→ **What needs to be done**
Except for images, print the whole listing verbatim.

→ **Given material**
..........

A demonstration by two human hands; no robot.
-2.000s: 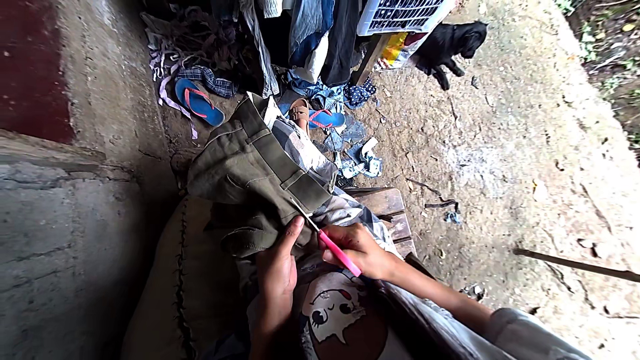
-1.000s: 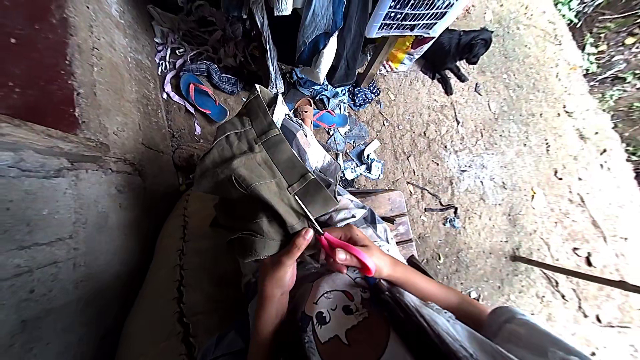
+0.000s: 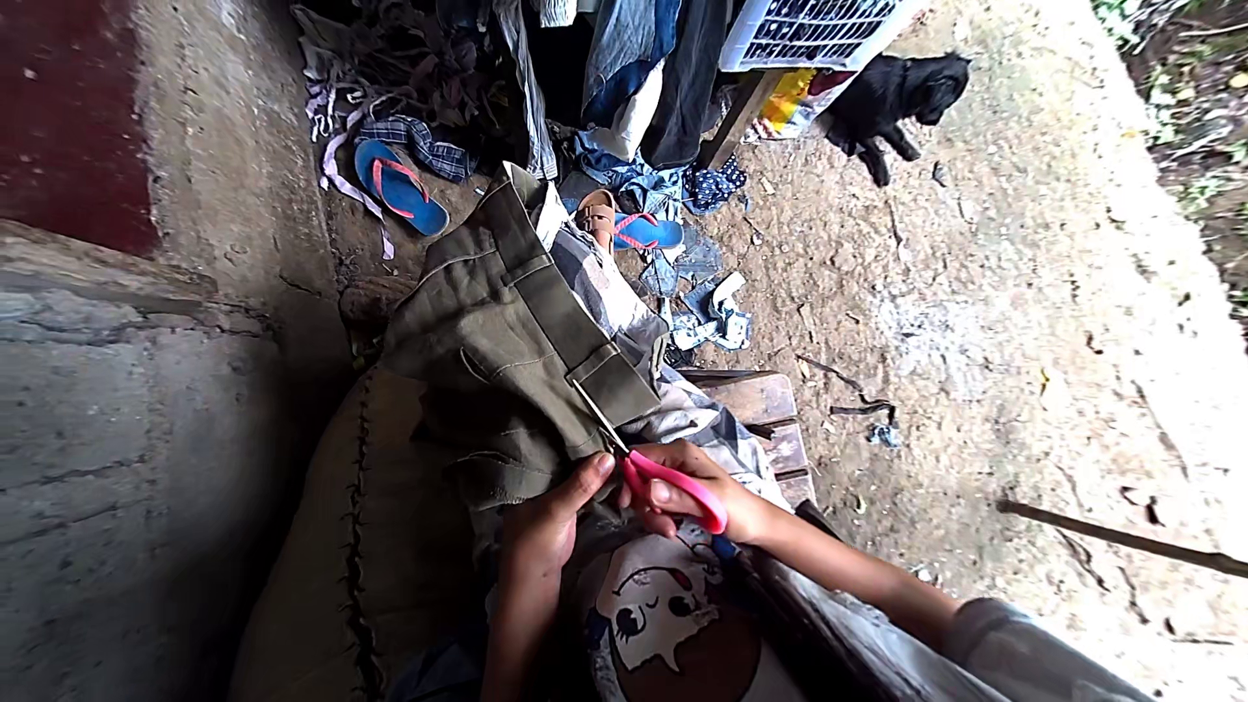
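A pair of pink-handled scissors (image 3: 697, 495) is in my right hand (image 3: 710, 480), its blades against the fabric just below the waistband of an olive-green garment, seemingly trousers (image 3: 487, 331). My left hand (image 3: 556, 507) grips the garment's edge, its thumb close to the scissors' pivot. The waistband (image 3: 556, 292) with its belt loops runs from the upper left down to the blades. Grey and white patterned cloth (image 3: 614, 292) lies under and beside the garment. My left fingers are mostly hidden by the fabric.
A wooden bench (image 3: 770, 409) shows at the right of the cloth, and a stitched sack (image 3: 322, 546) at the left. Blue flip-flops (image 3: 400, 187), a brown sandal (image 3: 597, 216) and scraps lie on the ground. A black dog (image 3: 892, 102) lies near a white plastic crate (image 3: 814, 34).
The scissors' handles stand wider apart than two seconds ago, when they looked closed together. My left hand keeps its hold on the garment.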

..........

→ **Task response**
A demonstration by two human hands; no robot.
-2.000s: 
-1.000s: 
+0.000s: 
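A pair of pink-handled scissors (image 3: 697, 495) is in my right hand (image 3: 710, 480), its blades against the fabric just below the waistband of an olive-green garment, seemingly trousers (image 3: 487, 331). My left hand (image 3: 556, 507) grips the garment's edge, its thumb close to the scissors' pivot. The waistband (image 3: 556, 292) with its belt loops runs from the upper left down to the blades. Grey and white patterned cloth (image 3: 614, 292) lies under and beside the garment. My left fingers are mostly hidden by the fabric.
A wooden bench (image 3: 770, 409) shows at the right of the cloth, and a stitched sack (image 3: 322, 546) at the left. Blue flip-flops (image 3: 400, 187), a brown sandal (image 3: 597, 216) and scraps lie on the ground. A black dog (image 3: 892, 102) lies near a white plastic crate (image 3: 814, 34).
The scissors' handles stand wider apart than two seconds ago, when they looked closed together. My left hand keeps its hold on the garment.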

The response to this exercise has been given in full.